● **Work to be completed**: Each entry below is to be printed verbatim.

● **Exercise input**:
== Segment start ==

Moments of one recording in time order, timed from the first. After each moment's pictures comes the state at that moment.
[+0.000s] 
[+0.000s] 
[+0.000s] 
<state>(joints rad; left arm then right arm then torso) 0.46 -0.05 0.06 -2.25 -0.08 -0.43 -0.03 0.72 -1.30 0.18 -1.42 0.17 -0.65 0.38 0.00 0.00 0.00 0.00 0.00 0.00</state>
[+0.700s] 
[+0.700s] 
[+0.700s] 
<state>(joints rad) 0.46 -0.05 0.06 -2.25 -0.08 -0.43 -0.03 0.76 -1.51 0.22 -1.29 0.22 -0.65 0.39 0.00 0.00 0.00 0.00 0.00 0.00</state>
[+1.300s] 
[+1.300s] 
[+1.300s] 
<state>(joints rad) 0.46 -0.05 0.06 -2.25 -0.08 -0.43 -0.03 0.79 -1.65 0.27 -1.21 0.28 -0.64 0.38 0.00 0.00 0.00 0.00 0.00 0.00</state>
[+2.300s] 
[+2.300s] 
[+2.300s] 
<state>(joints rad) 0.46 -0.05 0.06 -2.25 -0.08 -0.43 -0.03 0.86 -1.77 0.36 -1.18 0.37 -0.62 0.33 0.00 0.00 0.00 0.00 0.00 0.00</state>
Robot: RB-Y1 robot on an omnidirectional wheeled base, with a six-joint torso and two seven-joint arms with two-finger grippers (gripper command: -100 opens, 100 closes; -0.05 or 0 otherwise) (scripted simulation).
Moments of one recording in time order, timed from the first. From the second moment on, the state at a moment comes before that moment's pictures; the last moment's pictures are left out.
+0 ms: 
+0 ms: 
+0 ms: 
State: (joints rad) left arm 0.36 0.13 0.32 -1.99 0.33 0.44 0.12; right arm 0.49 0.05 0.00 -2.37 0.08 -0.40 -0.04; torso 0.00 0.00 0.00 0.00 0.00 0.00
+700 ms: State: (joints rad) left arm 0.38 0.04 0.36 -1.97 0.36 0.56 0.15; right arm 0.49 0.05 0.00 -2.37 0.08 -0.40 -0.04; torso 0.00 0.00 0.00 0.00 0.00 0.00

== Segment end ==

● **Response area**:
Moments of one recording in time order, timed from the first. After each moment's pictures comes the state at that moment.
[+0.000s] 
[+0.000s] 
[+0.000s] 
<state>(joints rad; left arm then right arm then torso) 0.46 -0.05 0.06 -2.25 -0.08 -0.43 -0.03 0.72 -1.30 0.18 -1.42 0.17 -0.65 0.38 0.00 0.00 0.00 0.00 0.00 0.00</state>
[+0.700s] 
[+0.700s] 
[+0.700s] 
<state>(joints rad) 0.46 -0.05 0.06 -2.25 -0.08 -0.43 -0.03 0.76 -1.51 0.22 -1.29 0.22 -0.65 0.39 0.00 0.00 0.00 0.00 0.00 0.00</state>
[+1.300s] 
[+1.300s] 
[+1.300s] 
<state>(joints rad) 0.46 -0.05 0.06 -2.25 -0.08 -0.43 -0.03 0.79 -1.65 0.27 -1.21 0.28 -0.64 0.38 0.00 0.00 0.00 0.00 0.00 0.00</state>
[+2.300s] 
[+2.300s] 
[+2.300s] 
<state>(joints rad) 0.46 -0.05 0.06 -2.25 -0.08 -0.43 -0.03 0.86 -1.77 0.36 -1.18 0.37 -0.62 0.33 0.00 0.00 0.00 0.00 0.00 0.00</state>
Robot: RB-Y1 robot on an omnidirectional wheeled base, with a six-joint torso and two seven-joint arms with two-finger grippers (gripper command: -100 opens, 100 closes; -0.05 or 0 otherwise) (scripted simulation).
Moments of one recording in time order, timed from the first. From the second moment on, the state at a moment comes before that moment's pictures; the last moment's pictures are left out.
+0 ms: 
+0 ms: 
+0 ms: 
State: (joints rad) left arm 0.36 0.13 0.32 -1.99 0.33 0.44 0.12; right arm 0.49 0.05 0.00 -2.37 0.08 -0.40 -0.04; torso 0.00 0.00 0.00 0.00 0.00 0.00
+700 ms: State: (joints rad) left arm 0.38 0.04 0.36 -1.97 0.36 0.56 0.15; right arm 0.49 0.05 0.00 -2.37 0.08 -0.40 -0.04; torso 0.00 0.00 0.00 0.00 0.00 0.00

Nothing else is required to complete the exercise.